George's father, Thomas, was a wealthy merchant (probably a brewer) in England, but at age about 40, he sold all of his possessions, gathered his family, and emigrated to the New World, aka the upstart former colonies of America.
They arrived in 1819 with $100,000, the equivalent of about $5 million today. He and his son set up Philadelphia and then scouted around New York state for a suitable land investment. They settled on an undeveloped tract upstate with natural freshwater springs in what is now the city of Syracuse. On the way back to Philadelphia to complete the transaction, Thomas took ill and made his son promise to return to England if the worst happened.
Thomas died in Philadelphia, and George obliged his father's request and returned to England. He returned to America the following year, this time alone.
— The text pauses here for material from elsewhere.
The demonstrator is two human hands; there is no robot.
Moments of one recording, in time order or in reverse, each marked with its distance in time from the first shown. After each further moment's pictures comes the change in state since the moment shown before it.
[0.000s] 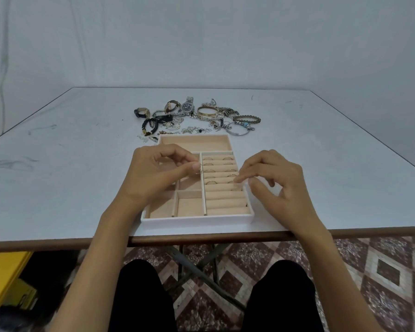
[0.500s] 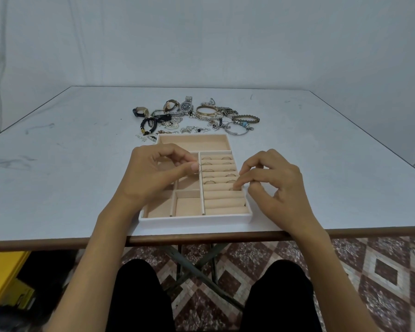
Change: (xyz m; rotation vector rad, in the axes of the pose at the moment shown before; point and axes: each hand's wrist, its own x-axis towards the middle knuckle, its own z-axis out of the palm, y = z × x) left_hand 0.001 -0.001 0.001 0.016 -0.004 0.005; right_hand -0.001 -0.003 0.002 -0.125 0.046 -0.030
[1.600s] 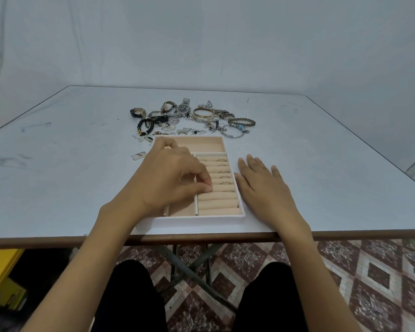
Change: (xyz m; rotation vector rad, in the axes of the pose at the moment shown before) left_hand 0.009 0.009 0.010 0.593 -0.294 0.484; right_hand 0.007 0.016 0.011 -0.509 -0.590 0.492
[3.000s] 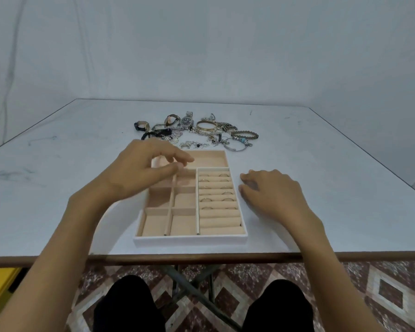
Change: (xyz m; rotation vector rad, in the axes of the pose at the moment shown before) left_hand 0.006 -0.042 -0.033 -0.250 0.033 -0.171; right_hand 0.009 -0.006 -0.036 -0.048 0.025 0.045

He settled in New York City and spent a year in the shipping business on a dangerous route between New York and Tampico, Mexico.
On his final run to Tampico, his connection wouldn't meet George's price, and Smith was forced to try to sell his goods in New Orleans, Louisiana. But New Orleans wasn't interested either, so George journeyed up the Mississippi to a secluded trading post on the Arkansas River called Little Rock.
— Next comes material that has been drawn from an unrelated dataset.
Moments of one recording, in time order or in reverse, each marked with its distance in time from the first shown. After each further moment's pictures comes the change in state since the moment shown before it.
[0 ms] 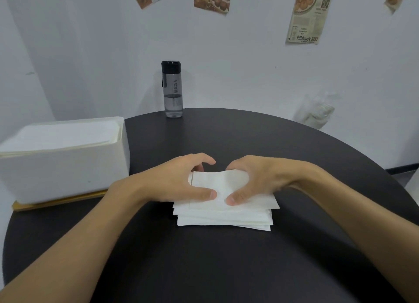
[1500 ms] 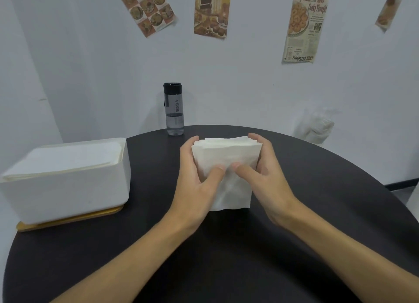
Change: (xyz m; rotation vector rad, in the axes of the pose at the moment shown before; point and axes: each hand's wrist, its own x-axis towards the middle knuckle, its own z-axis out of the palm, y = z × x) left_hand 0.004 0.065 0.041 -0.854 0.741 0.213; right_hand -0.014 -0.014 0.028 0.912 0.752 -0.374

George disposed of his cargo in Little Rock (and apparently traded his boat for a horse) and made his way back to the city of New York. He rode across east Arkansas, Tennessee, and Kentucky. He crossed the Allegheny Mountains in western Virginia. When Smith arrived in Baltimore, he caught a stage to New York City.
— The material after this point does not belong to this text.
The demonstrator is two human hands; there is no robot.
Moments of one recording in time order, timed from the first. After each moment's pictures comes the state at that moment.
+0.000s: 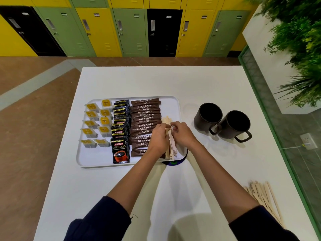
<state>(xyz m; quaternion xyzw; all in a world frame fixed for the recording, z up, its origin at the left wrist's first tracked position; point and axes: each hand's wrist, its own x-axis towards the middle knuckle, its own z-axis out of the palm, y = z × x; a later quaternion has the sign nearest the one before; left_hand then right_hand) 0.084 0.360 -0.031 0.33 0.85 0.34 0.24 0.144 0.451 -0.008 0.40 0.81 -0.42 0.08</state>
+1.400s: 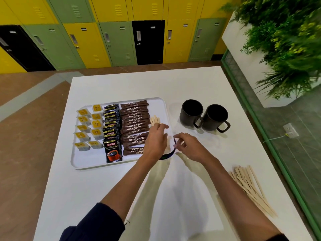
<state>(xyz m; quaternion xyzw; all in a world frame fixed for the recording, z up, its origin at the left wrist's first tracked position) 0.126 0.350 -0.004 0.44 0.83 0.31 0.15 0.245 0.439 0.021 0.37 0.83 -0.42 0.06</state>
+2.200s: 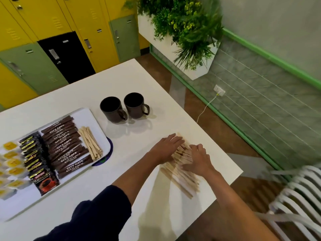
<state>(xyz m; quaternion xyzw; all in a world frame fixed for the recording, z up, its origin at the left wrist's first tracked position) 0.334 0.433 -0.011 0.83 0.52 -0.08 0.18 0.499 0.427 -0.008 0.62 0.73 -0.28 0.08</state>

In around 1825, George Smith started a brewery with his brother Thomas in New York on Broadway. There his reputation for making fine beer grew. So much so that in 1829 George was induced with a $500/year salary to relocate to Pittsburgh to be a brewer for the firm of Brown & Verner. This was the most anyone had ever paid a brewmaster west of the Alleghenies. His success in the brewery that the first year can be measured by the compensation he negotiated for the next two years, a doubling of his salary to $1000. In 1837 Smith negotiated a partnership with the firm, and in 1839 he bought it outright. His signature beer, Smith's Ale, would soon become a regional, if not national phenomenon.
In the early 1830s, Smith moved to St. Thomas, a town in what is now Ontario, and established a brewery with William Peacey. While in Canada, he became friendly with the Labatt family of brewers. He also courted and married Mary Eccles, who tragically died just a month after their wedding.
In 1834 George married Elizabeth Darby Fawdington (maybe Faddington), a fellow British emigre and herself a widow with one child. Together Elizabeth and George would have three children of their own.
In 1847 George Smith was 48 years old and perhaps looking for a place to retire. The memories of his long horseback ride through the beautiful American frontier were surely fond and were likely weighing in his mind. When a long-time competitor in the Ale business, Henry Moore, passed away in Wheeling, Virginia, George Smith purchased his brewery from the bank. Smith ran the Wheeling company as a branch of his Pittsburgh concern for a time, but eventually his attention turned away from Pittsburgh and more towards the beautiful mountains of Wheeling.
In 1856 Smith purchased Dr. Hanson Chapline's large home outside of town. He spent $76,000 over the next 12 months improving the building and buying up adjoining tracts of land upon which he created a scientific and efficient "model farm." The estate is today known as Oglebay Mansion and Waddington Farm. Smith moved into the mansion in 1857 and sold his Pittsburgh Brewery five years later.
In 1859 John Kinder Labatt sent his son John Jr. to Smith's Brewery for an apprenticeship. When Smith's wife died in 1863, he relocated with the junior Labatt up to Prescott, Ontario, to start a brewery. The Labatt family later purchased the Prescott brewery and with it the famous Smith's Ale recipe. At the end of the Civil War, Smith returned to his estate in Wheeling. His brewery had been managed in his absence by his son Alfred, and George concentrated more and more on his model farm.
George Wetherall Smith died on the 21st of October, 1872. He was 73 years of age. His brewery in Wheeling was transformed into a lager beer brewery. His famous Ale, now owned by the Labatt family, became Labatt's Pale Ale, and has been a staple of the Canadian diet ever since.